An exact transcription of the entries is required, with none of the pictures carried over.

[THE DATA — start]

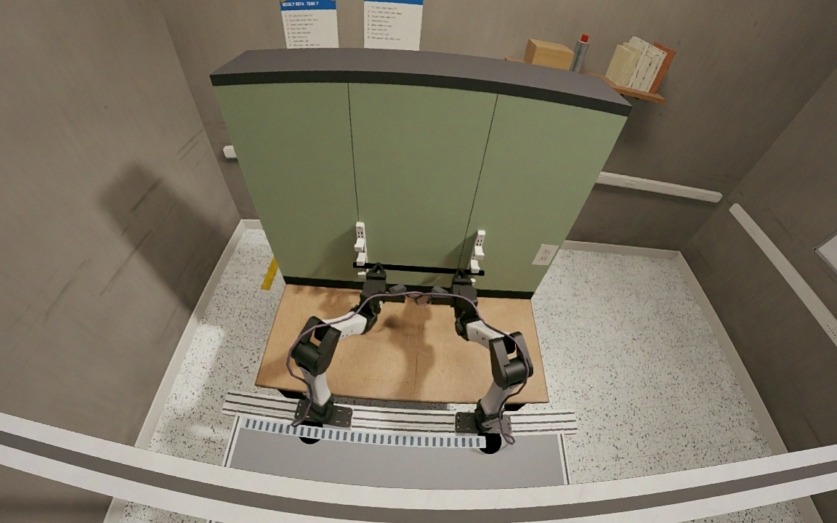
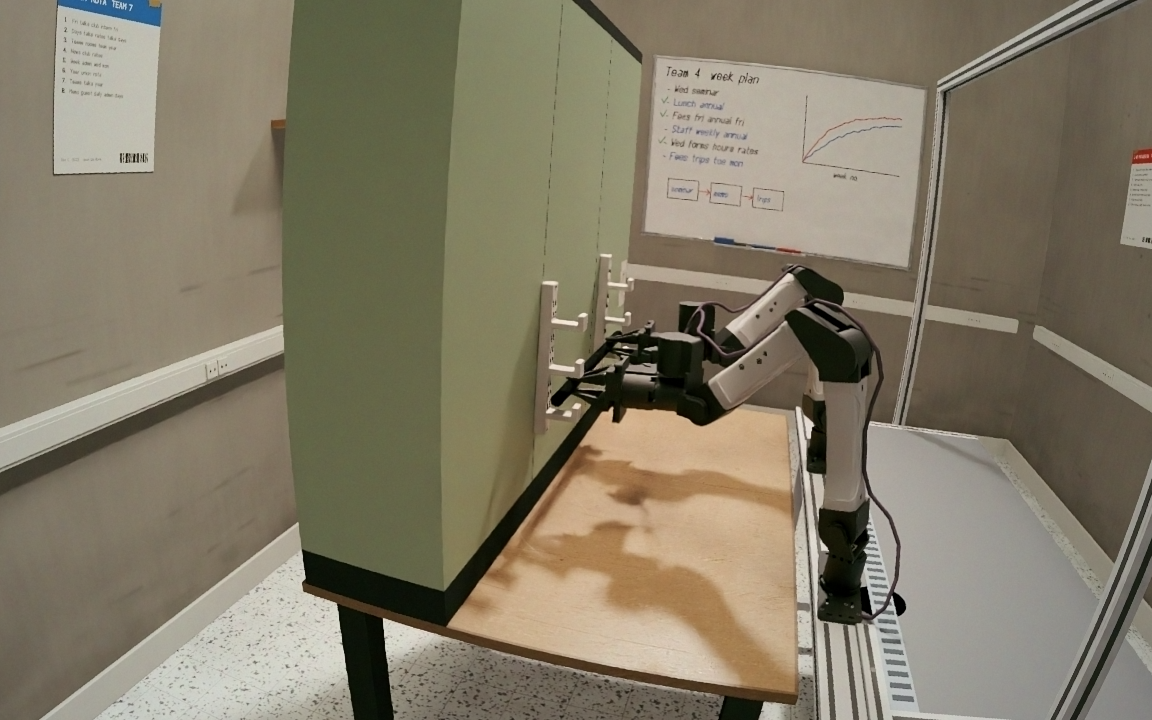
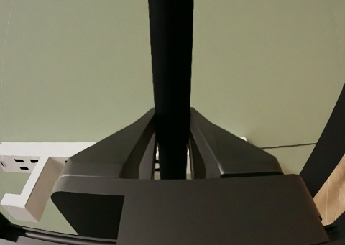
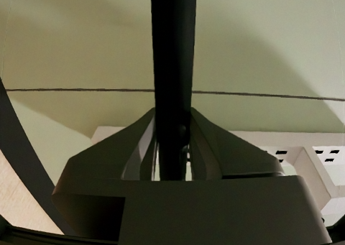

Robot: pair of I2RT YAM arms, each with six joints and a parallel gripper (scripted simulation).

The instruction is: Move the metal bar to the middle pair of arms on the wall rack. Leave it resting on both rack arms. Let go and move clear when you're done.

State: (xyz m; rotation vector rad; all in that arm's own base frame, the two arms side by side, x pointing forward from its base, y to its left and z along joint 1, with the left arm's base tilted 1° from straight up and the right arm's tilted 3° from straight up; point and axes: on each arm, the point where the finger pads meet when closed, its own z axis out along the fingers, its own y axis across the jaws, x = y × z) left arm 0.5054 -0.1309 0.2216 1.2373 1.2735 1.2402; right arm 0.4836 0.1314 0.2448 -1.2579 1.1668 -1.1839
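Note:
My left hand is 150 mm to the left of the black metal bar. From my left hand the other things lie so: wall socket 620 mm to the right, 80 mm above, 40 mm ahead; black base strip 190 mm below, 120 mm to the right, 40 mm ahead; green wall panel 230 mm above, 150 mm ahead, 120 mm to the right.

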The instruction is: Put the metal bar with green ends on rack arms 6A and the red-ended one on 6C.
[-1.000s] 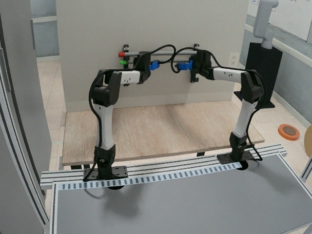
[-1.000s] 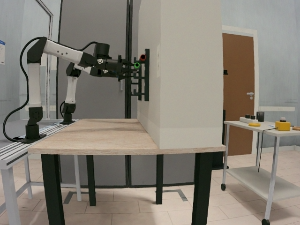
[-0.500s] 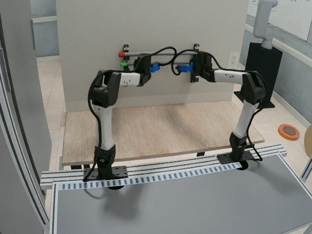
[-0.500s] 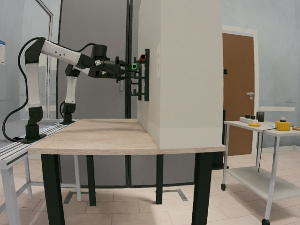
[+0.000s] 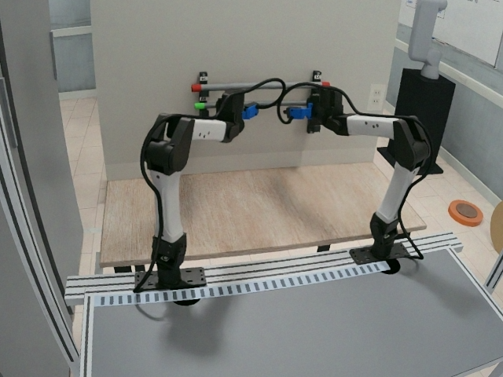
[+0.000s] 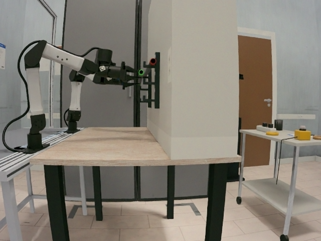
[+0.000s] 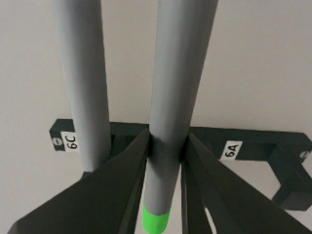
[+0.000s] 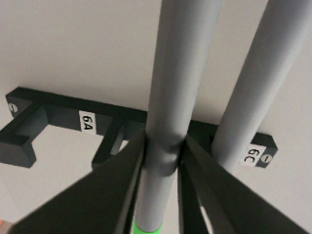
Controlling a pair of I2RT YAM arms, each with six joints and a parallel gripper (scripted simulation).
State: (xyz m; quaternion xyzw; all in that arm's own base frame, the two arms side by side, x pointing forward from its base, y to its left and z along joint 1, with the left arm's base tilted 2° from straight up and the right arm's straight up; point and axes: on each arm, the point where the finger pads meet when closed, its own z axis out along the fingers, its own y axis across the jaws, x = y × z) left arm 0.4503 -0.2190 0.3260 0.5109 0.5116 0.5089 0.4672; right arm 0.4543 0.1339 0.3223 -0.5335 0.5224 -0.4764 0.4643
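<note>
Now: right hand 150 mm to the right of the green-ended bar. From my right hand the other things lie so: beige wall panel: 190 mm to the left, 190 mm ahead, 140 mm above; wall socket: 320 mm to the right, 80 mm ahead, 10 mm below; red-ended bar: 160 mm to the left, 50 mm ahead, 50 mm above.
</note>
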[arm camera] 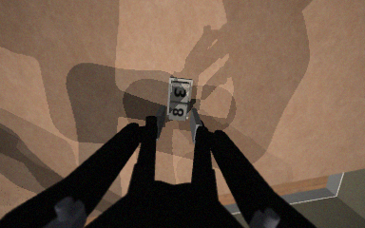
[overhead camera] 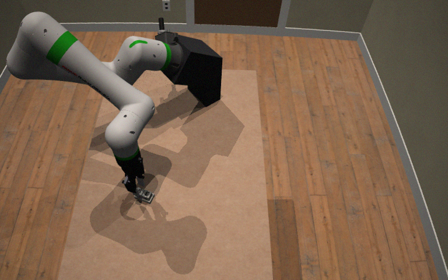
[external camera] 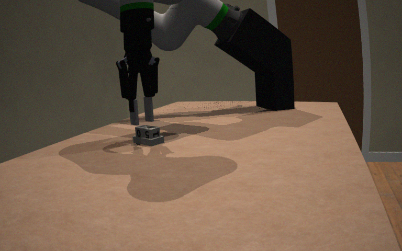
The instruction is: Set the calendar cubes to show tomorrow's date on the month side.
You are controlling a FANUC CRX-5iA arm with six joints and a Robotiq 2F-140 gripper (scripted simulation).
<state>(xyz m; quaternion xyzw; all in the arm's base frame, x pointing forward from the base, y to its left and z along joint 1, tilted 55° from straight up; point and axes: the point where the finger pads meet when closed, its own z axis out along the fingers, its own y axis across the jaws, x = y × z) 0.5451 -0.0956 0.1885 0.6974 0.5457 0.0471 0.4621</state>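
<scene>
Now: hand 6 cm above the grey number cube. From my hand the other things lie so: grey calendar tray: 7 cm below, 2 cm to the left, 1 cm ahead.
</scene>
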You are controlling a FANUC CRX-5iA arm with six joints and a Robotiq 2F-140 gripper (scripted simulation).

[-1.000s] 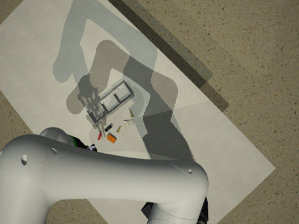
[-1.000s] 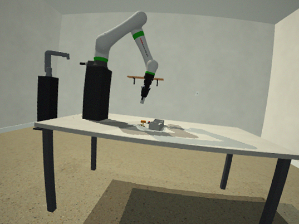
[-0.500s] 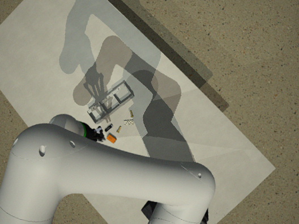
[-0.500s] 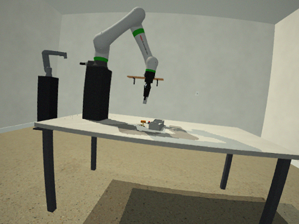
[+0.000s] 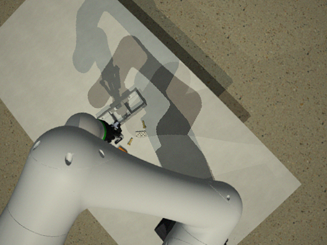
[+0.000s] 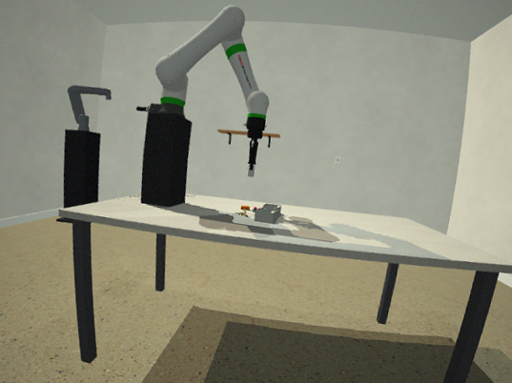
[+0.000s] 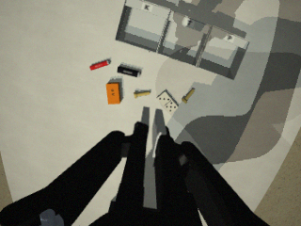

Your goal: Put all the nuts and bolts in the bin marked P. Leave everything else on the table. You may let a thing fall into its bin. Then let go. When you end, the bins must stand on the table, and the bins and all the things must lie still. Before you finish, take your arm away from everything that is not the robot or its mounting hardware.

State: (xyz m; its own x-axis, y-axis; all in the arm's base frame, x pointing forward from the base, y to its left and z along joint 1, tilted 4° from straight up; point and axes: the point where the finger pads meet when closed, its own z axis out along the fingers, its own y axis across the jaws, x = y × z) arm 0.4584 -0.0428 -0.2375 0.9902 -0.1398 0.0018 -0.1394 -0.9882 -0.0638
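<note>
The grey bin lies 20 cm below my hand, 11 cm ahead of it and 6 cm to the right of it. Also, from my hand: white domino-like tile (21 cm below, 4 cm to the right, 3 cm behind); then black cylinder (21 cm below, 5 cm to the left, 4 cm ahead); then orange block (21 cm below, 8 cm to the left, 2 cm behind).
</note>
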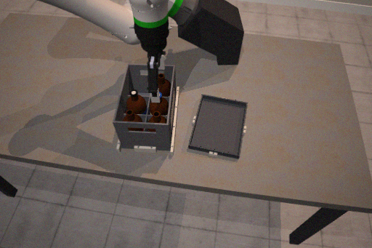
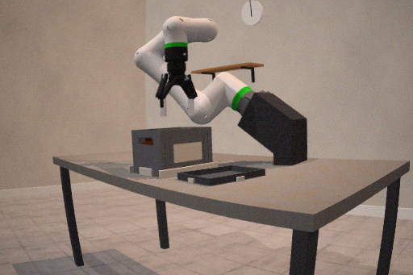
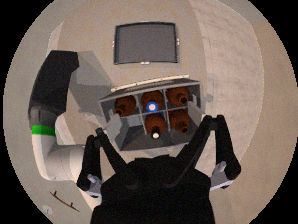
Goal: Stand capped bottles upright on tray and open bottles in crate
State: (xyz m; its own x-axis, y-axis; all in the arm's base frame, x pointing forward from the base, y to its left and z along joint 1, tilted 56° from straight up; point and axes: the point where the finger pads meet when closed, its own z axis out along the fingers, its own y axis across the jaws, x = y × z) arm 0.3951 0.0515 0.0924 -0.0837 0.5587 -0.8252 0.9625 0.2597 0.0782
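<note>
Right now my hand is 10 cm to the left of the white-capped bottle and 15 cm above it. The rest, counted from my hand: open bottle: 10 cm behind, 1 cm to the right, 15 cm below; grey crate: 5 cm to the right, 15 cm below; dark tray: 1 cm behind, 22 cm to the left, 22 cm below.
</note>
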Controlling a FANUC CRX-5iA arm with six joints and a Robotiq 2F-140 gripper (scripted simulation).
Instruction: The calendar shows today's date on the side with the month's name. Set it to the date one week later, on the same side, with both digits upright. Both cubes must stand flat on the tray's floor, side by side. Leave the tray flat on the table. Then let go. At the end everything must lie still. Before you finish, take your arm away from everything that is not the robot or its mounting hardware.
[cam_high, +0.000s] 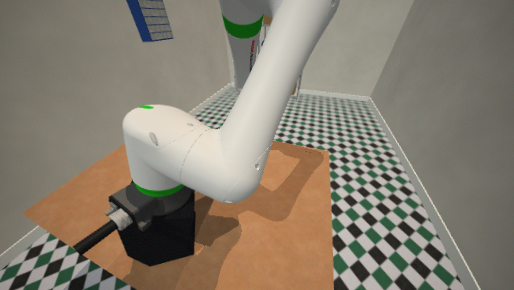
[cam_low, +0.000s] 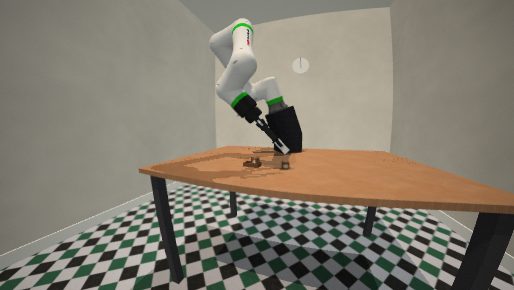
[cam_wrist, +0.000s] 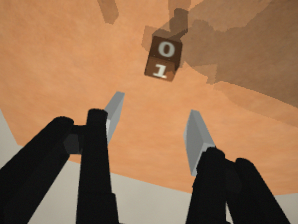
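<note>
Now: hand 9 cm above the brown cube and 2 cm to the right of it. The rest, counted from my hand: brown calendar tray: 14 cm to the right, 9 cm below, 1 cm ahead.
</note>
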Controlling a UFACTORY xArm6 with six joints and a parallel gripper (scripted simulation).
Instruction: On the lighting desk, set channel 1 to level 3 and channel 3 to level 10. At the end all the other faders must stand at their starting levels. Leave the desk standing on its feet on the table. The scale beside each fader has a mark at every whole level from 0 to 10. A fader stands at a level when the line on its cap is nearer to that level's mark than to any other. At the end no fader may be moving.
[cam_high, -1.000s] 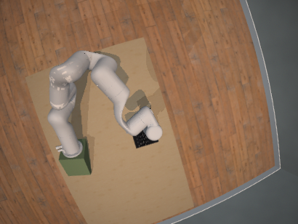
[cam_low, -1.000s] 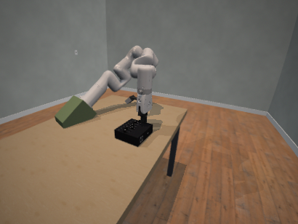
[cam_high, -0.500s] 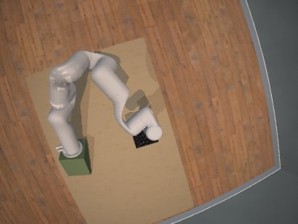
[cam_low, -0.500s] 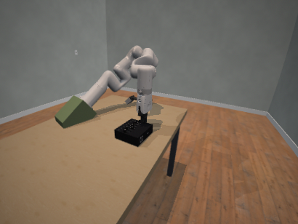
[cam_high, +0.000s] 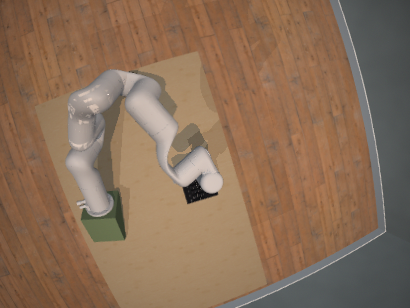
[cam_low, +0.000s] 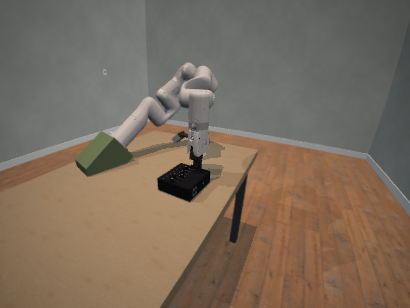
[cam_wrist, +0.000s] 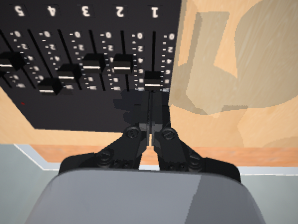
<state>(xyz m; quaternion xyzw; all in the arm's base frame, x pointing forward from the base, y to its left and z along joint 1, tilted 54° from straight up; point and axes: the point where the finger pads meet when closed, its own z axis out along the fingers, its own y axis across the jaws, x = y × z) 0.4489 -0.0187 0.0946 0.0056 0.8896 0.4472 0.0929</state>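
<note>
My hand is 30 mm past the channel 1 cap and 10 mm above it. Also, from my hand: channel 2 fader cap 40 mm behind, 20 mm to the right, 10 mm below; channel 3 cap 50 mm to the right, 40 mm behind, 10 mm below.
</note>
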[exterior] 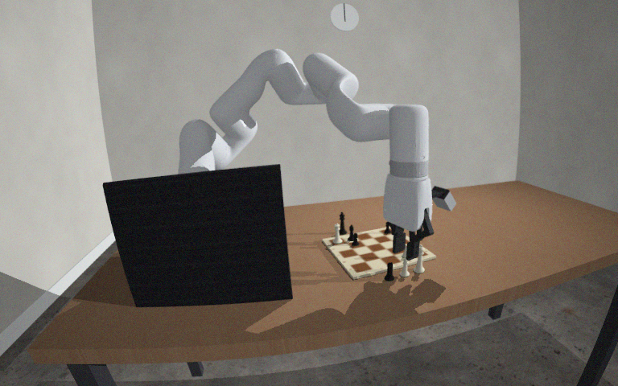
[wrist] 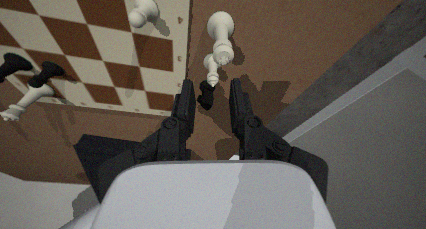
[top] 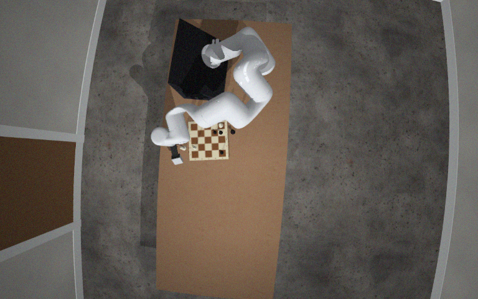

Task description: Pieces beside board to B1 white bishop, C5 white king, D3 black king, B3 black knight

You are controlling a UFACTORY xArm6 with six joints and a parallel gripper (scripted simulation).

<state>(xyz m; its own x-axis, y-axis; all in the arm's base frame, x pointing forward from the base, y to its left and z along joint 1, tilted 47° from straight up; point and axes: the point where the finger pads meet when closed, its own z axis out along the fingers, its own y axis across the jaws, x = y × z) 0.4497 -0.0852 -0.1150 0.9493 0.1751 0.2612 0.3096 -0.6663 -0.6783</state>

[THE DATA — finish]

* SOLUTION BELOW *
Robot: pair of I2RT YAM arms, each with six joints and a parallel gripper (scripted simulation).

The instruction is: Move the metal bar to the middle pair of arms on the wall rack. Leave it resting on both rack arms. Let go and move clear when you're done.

State: (xyz m; rotation vector rad; all in that arm's own base frame, the two arms side by side, x pointing forward from its base, y to its left and z along joint 1, with the left arm's base tilted 1° from straight up and the right arm's tilted 3° from straight up; point and axes: on each arm, the point where the finger pads meet when closed, its own z axis out along the fingers, its own y axis across the jaws, x = y × z) left arm 0.5054 -0.1309 0.2216 1.2373 1.2735 1.2402; right arm 0.4836 0.1314 0.2448 -1.2579 1.1668 -1.1839
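Note:
My left hand is 150 mm to the left of the black metal bar. From my left hand the other things lie so: wall socket 620 mm to the right, 80 mm above, 40 mm ahead; black base strip 190 mm below, 120 mm to the right, 40 mm ahead; green wall panel 230 mm above, 150 mm ahead, 120 mm to the right.
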
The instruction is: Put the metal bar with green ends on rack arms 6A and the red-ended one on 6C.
[-1.000s] 
[-1.000s] 
[-0.500s] 
[-0.500s] 
[+0.000s] 
[+0.000s] 
[+0.000s] 
[+0.000s] 
Controlling a pair of I2RT YAM arms, each with six joints and a parallel gripper (scripted simulation).
State: (xyz m; quaternion xyzw; all in that arm's own base frame, the two arms side by side, x pointing forward from its base, y to its left and z along joint 1, with the left arm's base tilted 2° from straight up and the right arm's straight up; point and axes: on each arm, the point where the finger pads meet when closed, its own z axis out along the fingers, its own y axis across the jaws, x = y × z) left arm 0.4503 -0.2190 0.3260 0.5109 0.5116 0.5089 0.4672; right arm 0.4543 0.1339 0.3223 -0.5335 0.5224 -0.4764 0.4643
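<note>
Now: right hand 150 mm to the right of the green-ended bar. From my right hand the other things lie so: beige wall panel: 190 mm to the left, 190 mm ahead, 140 mm above; wall socket: 320 mm to the right, 80 mm ahead, 10 mm below; red-ended bar: 160 mm to the left, 50 mm ahead, 50 mm above.
</note>
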[arm camera] 
[overhead camera] 
[external camera] 
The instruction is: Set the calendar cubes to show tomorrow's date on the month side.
You are controlling a FANUC CRX-5iA arm with six joints and a Robotiq 2F-140 gripper (scripted simulation).
<state>(xyz m; quaternion xyzw; all in the arm's base frame, x pointing forward from the base, y to its left and z along joint 1, tilted 55° from straight up; point and axes: the point where the finger pads meet when closed, its own z axis out along the fingers, its own y axis across the jaws, x = y × z) 0.5451 -0.0956 0.1885 0.6974 0.5457 0.0471 0.4621</state>
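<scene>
Now: hand 6 cm above the grey number cube. From my hand the other things lie so: grey calendar tray: 7 cm below, 2 cm to the left, 1 cm ahead.
</scene>
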You are controlling a FANUC CRX-5iA arm with six joints and a Robotiq 2F-140 gripper (scripted simulation).

[-1.000s] 
[-1.000s] 
[-0.500s] 
[-0.500s] 
[+0.000s] 
[+0.000s] 
[+0.000s] 

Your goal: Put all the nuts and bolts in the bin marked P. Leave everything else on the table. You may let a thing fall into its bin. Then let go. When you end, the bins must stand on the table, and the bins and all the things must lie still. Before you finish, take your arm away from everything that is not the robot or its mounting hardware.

State: (xyz m; its own x-axis, y-axis; all in the arm's base frame, x pointing forward from the base, y to its left and z along joint 1, tilted 4° from straight up; point and axes: the point where the finger pads meet when closed, its own z axis out along the fingers, its own y axis across the jaws, x = y × z) arm 0.4584 -0.0428 -0.2375 0.9902 -0.1398 0.0018 -0.1394 -0.9882 -0.0638
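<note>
The grey bin lies 20 cm below my hand, 11 cm ahead of it and 6 cm to the right of it. Also, from my hand: white domino-like tile (21 cm below, 4 cm to the right, 3 cm behind); then black cylinder (21 cm below, 5 cm to the left, 4 cm ahead); then orange block (21 cm below, 8 cm to the left, 2 cm behind).
</note>
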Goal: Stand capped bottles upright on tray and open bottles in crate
State: (xyz m; its own x-axis, y-axis; all in the arm's base frame, x pointing forward from the base, y to its left and z along joint 1, tilted 56° from straight up; point and axes: the point where the finger pads meet when closed, its own z axis out along the fingers, its own y axis across the jaws, x = y × z) arm 0.3951 0.0515 0.0924 -0.0837 0.5587 -0.8252 0.9625 0.2597 0.0782
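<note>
Right now my hand is 10 cm to the left of the white-capped bottle and 15 cm above it. The rest, counted from my hand: open bottle: 10 cm behind, 1 cm to the right, 15 cm below; grey crate: 5 cm to the right, 15 cm below; dark tray: 1 cm behind, 22 cm to the left, 22 cm below.
</note>
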Controlling a FANUC CRX-5iA arm with six joints and a Robotiq 2F-140 gripper (scripted simulation).
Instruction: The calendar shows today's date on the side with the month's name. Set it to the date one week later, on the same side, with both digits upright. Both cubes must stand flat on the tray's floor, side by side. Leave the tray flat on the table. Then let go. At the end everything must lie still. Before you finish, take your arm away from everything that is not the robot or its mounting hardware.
[cam_high, +0.000s] 
[cam_low, +0.000s] 
[cam_wrist, +0.000s] 
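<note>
Now: hand 9 cm above the brown cube and 2 cm to the right of it. The rest, counted from my hand: brown calendar tray: 14 cm to the right, 9 cm below, 1 cm ahead.
</note>
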Controlling a UFACTORY xArm6 with six joints and a parallel gripper (scripted simulation).
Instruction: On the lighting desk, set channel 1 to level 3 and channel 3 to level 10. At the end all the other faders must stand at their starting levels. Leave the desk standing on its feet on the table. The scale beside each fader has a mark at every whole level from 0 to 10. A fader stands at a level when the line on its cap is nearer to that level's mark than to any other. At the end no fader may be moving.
[cam_high, -1.000s] 
[cam_low, -1.000s] 
[cam_high, -0.500s] 
[cam_low, -0.500s] 
[cam_high, +0.000s] 
[cam_low, +0.000s] 
[cam_wrist, +0.000s] 
<state>(xyz m; quaternion xyzw; all in the arm's base frame, x pointing forward from the base, y to its left and z along joint 1, tilted 54° from straight up; point and axes: the point where the finger pads meet when closed, its own z axis out along the fingers, its own y axis across the jaws, x = y × z) 0.4489 -0.0187 0.0946 0.0056 0.8896 0.4472 0.0929</state>
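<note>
My hand is 30 mm past the channel 1 cap and 10 mm above it. Also, from my hand: channel 2 fader cap 40 mm behind, 20 mm to the right, 10 mm below; channel 3 cap 50 mm to the right, 40 mm behind, 10 mm below.
</note>
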[exterior] 
[wrist] 
[top] 

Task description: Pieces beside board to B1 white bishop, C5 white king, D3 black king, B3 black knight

You are controlling a UFACTORY xArm6 with six joints and a parallel gripper (scripted simulation).

<state>(xyz m; its own x-axis, y-axis; all in the arm's base frame, x pointing forward from the base, y to its left and z along joint 1, tilted 47° from straight up; point and axes: the point where the finger pads meet when closed, its own z axis out along the fingers, its own y axis across the jaws, x = y × z) 0.4497 -0.0852 -0.1150 0.9493 0.1751 0.2612 0.3096 -0.6663 -0.6783</state>

The exercise is complete with this answer.